Tra le tante fosche notizie che ci stanno introducendo al terribile autunno in arrivo, la più tragica è quella che riporta oggi in prima pagina La Stampa: secondo l’Istat l’Italia è ultima per produttività, negli ultimi dieci anni è cresciuta meno che in tutti gli altri 27 Paesi dell’Unione eurpoea.
Notizia tragica perchè assolve perfino quei nostri imprenditori cafoni che, invece di investire in azienda, comprano panfili o vanno a lezione di golf. Non si può infatti pretendere che qualcuno, italiano o straniero che sia, venga ad investire dove non si guadagna invece che dove si guadagna. C’è sicuramente anche un’etica del lavoro (senso del dovere civico verso il proprio Paese, l’opposto del panfilo…) ma la molla è e resta l’opportunità del guadagno, perchè l’impresa non è la San Vincenzo. E nessuno di noi è talmente “patriottico” da andare a bere il caffè dove fa schifo e costa il doppio.
Questo è il nostro Paese: un bar dove il caffè è cattivo e costa troppo, con conseguenze disastrose sia per il guadagno del datore di lavoro che per lo stipendio del lavoratore che per i posti di lavoro.
Le ragioni per cui siamo il fanalino di coda della produttività sono molteplici: la tassazione troppo elevata, la burocrazia che soffoca e taglieggia inutilmente, la giustizia civile desaparecida. Però non possiamo fingere che non pesi moltissimo anche la cultura del posto fisso, la mentalità da art.18 che si è ormai consolidata tanto nel pubblico quanto nel privato.
Non c’è giornalista nel mondo anglosassone che non abbia un contratto a termine, che periodicamente viene rinnovato o meno, incrementato o ridotto nella retribuzione, a seconda della produttività dimostrata.

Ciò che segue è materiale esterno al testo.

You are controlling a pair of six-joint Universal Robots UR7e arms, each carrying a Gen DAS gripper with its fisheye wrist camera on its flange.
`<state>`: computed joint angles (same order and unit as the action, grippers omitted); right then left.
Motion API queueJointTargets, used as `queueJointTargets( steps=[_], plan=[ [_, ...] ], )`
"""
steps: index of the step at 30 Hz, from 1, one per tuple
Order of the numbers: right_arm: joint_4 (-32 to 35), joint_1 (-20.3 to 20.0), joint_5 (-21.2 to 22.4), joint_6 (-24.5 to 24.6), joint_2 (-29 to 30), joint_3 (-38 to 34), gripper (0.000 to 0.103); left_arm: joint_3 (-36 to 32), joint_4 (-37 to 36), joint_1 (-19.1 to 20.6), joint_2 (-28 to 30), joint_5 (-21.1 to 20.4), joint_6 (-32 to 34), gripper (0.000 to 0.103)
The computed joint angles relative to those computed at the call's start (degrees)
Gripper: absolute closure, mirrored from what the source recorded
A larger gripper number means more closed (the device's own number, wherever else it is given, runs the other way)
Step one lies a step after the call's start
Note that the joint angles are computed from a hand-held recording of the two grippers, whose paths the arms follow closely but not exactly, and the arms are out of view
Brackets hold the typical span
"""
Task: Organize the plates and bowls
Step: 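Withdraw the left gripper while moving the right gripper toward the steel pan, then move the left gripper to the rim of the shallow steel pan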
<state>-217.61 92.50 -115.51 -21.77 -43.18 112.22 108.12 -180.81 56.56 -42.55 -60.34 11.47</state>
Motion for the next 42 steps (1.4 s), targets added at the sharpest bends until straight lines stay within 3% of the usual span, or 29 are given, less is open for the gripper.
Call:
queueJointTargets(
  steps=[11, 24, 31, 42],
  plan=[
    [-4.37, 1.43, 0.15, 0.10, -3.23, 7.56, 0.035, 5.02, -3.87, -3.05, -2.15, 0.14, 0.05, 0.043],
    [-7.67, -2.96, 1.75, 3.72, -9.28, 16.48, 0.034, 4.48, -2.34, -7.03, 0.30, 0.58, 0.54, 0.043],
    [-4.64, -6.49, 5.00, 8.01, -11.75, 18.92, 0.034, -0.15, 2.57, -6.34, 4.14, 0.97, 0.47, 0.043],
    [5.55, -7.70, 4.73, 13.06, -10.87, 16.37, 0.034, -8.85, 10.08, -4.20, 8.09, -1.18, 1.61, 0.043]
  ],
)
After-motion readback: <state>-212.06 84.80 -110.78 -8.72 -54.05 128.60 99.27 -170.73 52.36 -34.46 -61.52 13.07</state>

Perchè mai dovrebbe essere produttivo un docente italiano quando sa che – una volta in cattedra – si impegni oppure no nella didassi e nell’aggiornamento, avrà la progressione di stipendio e nessuno potrà comunque licenziarlo fino alla pensione. Non si esclude, ovviamente, il senso del dovere e l’amore per l’insegnamento del singolo, ma il sistema del posto fisso a prescindere è un autentica istigazione al fancazzismo.
Quando mai sarà produttiva l’amministrazione della giustizia finché qualunque magistrato – conduca una inchiesta complicatissima a Milano o svolga una routine da pretore di provincia, mandi in carcere Enzo Tortora o Totò Riina, lavori o si dia malato per dedicarsi alle regate – avrà comunque i suoi scatti di anzianità ed andrà in pensione – tutti quanti, migliaia quanti sono – con lo stipendio di Primo Presidente della Corte di Cassazione, cioè con il top della retribuzione prevista per il pubblico impiego italiano. Una retribuzione così elevata che il sindacato delle toghe la custodisce come il Terzo Segreto di Fatima…
A Londra ho incontrato il fratello di un vecchio amico. Per vent’anni ha lavorato nel mondo della finanza, poi non gli hanno più rinnovato il contratto. Lui, nel frattempo, si è messo a studiare storia e sta per laurearsi ora che ha più di cinquant’anni. Mi raccontava che intende dedicarsi all’insegnamento. In Inghilterra puoi farlo a qualunque età perchè ti valutano e, se ti ritangono idoneo, ti assumono. Ovviamente a tempo determinato. Anche nella scuola pubblica, aggiungeva, non esistono contratti uguali per tutti: c’è un preside e un consiglio di amministrazione che ti assume e ti paga sempre in base alle capacità.
C’è una crisi che sicuramente è crisi globale ma che, ciò non ostante, continua ad offrire opportunità in più nei Paesi meno ingessati, dove il merito e le capacità individuali vengono riconosciuti e comunque valutati a tempo determinato. A Londra perfino un matusa come me potrebbe essere messo alla prova, perchè i contratti di lavoro mai sono vincolanti come lo era il matrimonio prima della legge sul divorzio. Mentre qui qualche giovane (pochi) ancora lo assumono, ma non esiste impresa che “sposi” un quarantenne o un cinquantenne rimasto senza lavoro.
Risultato: la nostra non può che essere una produttività da posto fisso, l’ultima d’Europa.